Snort is a free and open source network intrusion prevention system (NIPS) and network intrusion detection system (NIDS) and used all around the world. Snort's open source network-based intrusion detection system (NIDS) has the ability to perform real-time traffic analysis and packet logging on Internet Protocol (IP) networks. Snort performs protocol analysis, content searching, and matching. These basic services have many purposes including application-aware triggered quality of service, to de-prioritize bulk traffic when latency-sensitive applications are in use. Snort can be configured in three main modes: sniffer, packet logger, and network intrusion detection. In sniffer mode, the program will read network packets and display them on the console. In packet logger mode, the program will record packets to the disk. In intrusion detection mode, the program will monitor network traffic and analyze it against a rule set defined by the user. The program will then perform a specific action based on what has been identified (Source wikipedia).

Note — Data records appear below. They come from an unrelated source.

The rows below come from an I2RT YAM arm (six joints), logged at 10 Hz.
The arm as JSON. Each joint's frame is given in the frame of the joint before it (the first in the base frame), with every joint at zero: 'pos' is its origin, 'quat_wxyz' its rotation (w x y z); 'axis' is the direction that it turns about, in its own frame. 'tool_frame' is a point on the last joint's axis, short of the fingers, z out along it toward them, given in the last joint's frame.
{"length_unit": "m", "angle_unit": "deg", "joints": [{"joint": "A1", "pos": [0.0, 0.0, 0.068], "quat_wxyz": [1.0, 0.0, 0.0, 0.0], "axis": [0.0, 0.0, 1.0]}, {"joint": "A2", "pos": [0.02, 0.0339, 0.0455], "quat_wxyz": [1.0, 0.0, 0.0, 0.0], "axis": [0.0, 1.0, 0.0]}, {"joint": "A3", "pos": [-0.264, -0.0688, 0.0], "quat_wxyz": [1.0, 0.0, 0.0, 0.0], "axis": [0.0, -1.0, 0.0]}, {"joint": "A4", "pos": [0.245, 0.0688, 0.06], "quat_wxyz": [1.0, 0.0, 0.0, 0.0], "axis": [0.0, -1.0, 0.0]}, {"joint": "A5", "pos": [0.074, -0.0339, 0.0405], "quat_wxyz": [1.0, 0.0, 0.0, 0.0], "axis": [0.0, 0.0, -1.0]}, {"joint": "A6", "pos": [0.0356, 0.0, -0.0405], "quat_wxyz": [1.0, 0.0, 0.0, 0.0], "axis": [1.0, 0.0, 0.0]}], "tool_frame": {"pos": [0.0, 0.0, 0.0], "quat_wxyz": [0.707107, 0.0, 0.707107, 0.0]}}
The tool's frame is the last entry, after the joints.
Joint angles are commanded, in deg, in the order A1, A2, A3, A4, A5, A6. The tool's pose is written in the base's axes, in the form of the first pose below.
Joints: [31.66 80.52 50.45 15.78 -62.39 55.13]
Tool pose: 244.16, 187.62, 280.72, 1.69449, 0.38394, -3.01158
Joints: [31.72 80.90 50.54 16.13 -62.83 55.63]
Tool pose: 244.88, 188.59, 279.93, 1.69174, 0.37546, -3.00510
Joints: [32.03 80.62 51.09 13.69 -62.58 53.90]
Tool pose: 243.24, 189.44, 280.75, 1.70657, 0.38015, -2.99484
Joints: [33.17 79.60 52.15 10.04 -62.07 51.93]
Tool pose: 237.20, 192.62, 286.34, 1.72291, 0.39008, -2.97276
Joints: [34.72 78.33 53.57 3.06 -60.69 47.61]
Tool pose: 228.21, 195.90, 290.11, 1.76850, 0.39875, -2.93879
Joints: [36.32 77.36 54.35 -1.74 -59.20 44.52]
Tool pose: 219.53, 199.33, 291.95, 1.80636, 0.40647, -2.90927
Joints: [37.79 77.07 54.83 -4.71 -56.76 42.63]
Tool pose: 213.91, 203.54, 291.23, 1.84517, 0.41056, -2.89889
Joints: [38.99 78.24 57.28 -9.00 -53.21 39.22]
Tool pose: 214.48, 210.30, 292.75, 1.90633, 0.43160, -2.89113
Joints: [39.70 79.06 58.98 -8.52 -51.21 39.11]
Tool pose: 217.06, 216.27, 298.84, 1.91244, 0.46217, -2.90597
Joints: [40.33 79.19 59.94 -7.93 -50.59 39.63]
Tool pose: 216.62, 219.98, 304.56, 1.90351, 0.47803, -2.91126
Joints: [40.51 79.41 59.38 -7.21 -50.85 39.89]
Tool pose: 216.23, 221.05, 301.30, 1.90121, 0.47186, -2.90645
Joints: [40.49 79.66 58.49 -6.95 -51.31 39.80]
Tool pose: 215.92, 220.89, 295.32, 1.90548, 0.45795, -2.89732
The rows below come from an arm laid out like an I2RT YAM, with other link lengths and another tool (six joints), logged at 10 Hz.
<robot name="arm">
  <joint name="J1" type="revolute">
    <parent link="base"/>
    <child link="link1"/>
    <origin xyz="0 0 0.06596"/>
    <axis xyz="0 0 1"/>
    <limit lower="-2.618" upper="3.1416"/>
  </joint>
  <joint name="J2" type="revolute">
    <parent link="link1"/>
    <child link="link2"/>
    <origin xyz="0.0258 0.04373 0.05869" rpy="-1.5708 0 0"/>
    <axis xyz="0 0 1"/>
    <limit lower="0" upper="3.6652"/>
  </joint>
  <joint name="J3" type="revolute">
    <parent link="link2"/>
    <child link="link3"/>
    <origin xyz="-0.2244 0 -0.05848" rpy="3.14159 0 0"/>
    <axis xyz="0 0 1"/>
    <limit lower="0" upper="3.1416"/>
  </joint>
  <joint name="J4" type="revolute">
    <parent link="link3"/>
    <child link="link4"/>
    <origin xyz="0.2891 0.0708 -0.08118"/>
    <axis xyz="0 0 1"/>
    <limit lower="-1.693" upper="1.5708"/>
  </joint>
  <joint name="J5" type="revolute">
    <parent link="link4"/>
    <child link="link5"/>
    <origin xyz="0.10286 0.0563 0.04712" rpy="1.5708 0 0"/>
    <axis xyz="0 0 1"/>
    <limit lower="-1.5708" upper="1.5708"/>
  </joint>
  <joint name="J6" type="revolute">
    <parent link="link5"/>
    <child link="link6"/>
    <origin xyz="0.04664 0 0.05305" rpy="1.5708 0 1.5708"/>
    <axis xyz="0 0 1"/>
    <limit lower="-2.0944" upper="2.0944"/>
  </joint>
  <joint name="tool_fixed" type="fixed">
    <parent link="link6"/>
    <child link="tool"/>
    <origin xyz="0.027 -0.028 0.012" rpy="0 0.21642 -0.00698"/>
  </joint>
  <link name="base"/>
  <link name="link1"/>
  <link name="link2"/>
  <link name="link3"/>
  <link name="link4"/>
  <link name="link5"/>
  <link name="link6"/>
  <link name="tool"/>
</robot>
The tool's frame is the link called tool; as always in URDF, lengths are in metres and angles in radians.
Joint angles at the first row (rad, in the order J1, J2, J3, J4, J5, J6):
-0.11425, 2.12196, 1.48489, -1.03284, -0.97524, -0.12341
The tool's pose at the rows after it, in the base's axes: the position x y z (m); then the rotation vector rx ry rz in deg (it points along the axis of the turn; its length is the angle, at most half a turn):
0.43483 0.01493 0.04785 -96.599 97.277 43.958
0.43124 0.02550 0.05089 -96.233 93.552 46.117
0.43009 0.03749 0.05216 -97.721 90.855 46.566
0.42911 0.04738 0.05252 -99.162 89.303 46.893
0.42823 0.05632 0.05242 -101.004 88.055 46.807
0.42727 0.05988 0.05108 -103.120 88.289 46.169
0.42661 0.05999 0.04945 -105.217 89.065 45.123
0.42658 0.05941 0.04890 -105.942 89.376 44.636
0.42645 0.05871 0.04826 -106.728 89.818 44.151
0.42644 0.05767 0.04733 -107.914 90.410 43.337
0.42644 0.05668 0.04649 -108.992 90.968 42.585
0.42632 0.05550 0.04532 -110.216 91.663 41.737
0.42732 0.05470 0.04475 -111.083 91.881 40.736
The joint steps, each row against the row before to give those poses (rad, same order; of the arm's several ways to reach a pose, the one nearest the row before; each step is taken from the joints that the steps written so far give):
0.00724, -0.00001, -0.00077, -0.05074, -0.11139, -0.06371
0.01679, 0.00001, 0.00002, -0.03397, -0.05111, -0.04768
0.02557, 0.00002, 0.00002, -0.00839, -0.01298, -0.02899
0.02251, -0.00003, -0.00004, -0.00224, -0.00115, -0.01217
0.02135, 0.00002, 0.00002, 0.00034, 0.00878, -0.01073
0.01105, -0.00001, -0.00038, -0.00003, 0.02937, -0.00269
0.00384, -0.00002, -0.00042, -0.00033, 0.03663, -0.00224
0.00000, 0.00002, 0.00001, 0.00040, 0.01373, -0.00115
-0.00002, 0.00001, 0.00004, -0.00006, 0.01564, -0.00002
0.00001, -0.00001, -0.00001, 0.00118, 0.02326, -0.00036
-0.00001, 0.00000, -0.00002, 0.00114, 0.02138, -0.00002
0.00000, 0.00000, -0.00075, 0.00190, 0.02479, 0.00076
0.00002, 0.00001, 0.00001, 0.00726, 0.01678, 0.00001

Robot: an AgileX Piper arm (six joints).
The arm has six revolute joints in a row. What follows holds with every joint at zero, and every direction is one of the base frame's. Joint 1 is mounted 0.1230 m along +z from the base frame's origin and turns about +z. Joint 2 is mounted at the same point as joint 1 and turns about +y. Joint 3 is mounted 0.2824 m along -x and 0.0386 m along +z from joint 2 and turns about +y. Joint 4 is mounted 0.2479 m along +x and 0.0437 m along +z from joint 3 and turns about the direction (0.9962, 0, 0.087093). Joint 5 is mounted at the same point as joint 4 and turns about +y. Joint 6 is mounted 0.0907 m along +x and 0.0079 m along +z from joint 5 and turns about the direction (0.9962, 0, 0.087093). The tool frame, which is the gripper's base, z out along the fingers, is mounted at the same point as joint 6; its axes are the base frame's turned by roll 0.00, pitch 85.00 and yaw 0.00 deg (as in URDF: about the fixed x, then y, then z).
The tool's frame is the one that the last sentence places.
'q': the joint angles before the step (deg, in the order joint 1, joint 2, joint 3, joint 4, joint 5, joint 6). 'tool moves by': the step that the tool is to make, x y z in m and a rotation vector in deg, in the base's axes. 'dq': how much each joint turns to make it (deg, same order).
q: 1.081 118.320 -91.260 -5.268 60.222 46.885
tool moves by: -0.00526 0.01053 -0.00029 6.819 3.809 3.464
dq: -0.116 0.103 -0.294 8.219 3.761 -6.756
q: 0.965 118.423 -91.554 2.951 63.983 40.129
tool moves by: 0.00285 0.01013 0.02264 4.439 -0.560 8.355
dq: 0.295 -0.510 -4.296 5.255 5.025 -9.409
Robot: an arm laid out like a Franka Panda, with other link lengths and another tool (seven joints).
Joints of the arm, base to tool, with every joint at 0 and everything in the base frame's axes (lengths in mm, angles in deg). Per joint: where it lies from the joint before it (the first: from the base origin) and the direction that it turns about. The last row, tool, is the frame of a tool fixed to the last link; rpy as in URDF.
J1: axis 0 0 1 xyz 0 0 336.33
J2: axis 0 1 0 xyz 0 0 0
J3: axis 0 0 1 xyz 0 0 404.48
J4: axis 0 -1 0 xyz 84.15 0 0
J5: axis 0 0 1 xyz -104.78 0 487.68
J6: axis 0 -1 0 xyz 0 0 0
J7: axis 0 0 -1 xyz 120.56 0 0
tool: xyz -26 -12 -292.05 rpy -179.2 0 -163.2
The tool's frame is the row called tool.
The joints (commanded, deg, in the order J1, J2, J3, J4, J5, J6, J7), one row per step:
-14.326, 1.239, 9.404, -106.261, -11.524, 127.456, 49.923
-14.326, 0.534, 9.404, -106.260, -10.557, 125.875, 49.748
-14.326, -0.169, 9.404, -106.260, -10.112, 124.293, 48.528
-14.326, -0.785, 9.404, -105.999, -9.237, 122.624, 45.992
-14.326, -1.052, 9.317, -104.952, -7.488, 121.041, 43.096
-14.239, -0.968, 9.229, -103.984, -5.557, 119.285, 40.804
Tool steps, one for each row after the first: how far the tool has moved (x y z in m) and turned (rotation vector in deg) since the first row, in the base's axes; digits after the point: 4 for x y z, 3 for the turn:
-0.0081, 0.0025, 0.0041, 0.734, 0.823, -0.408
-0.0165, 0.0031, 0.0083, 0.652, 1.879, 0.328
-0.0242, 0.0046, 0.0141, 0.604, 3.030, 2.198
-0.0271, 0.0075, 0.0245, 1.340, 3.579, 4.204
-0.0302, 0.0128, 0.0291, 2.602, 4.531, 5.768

A signature is defined as any detection method that relies on distinctive marks or characteristics being present in exploits. These signatures are specifically designed to detect known exploits as they contain distinctive marks; such as ego strings, fixed offsets, debugging information, or any other unique marking that may or may not be actually related to exploiting a vulnerability. In these type of detection systems, events are classified after the first detection, since actual public exploits are necessary for these type of detection systems to work. Anti-Virus companies utilize this type of technology for protecting their customers from virus outbreaks. As we have seen over the years, this type of protection has only limited protection capabilities since a signature can be written after a system is infected by a virus. (Source Snort)
Rules-based approaches have a different methodology for performing detection, they have the advantage of 0-day detection. So it makes rules-based approaches more enhanced. Unlike signatures, rules are based on detecting the actual vulnerability, not an exploit or a unique piece of data. Developing a rule requires a strong understanding of how the vulnerability actually works. (Source Snort).
Traditional signature-based IDS/IPSs are using signatures of attacks in order to detect these attacks. But, detecting only well-known attacks can not provide systems safe completely. An intelligent IDS/IPS must detect 0-day attacks.
Attacks are changed with little variations in time, so the attacks -which we call new- are actually not new, these attacks has little variation from older attacks, different but not much. Rules provide a flexible definition of attacks, so we can detect 0-day attacks which have little variation from older attacks.

There is one more thing about this topic. Attackers have developed new techniques to bypass IDS/IPS systems day by day. There are some tools to create some malicious network activity events, but these events seem to be produced by real users. Of course, in response to this,  IDS/IPS systems are being updated to recognize this type of attacks.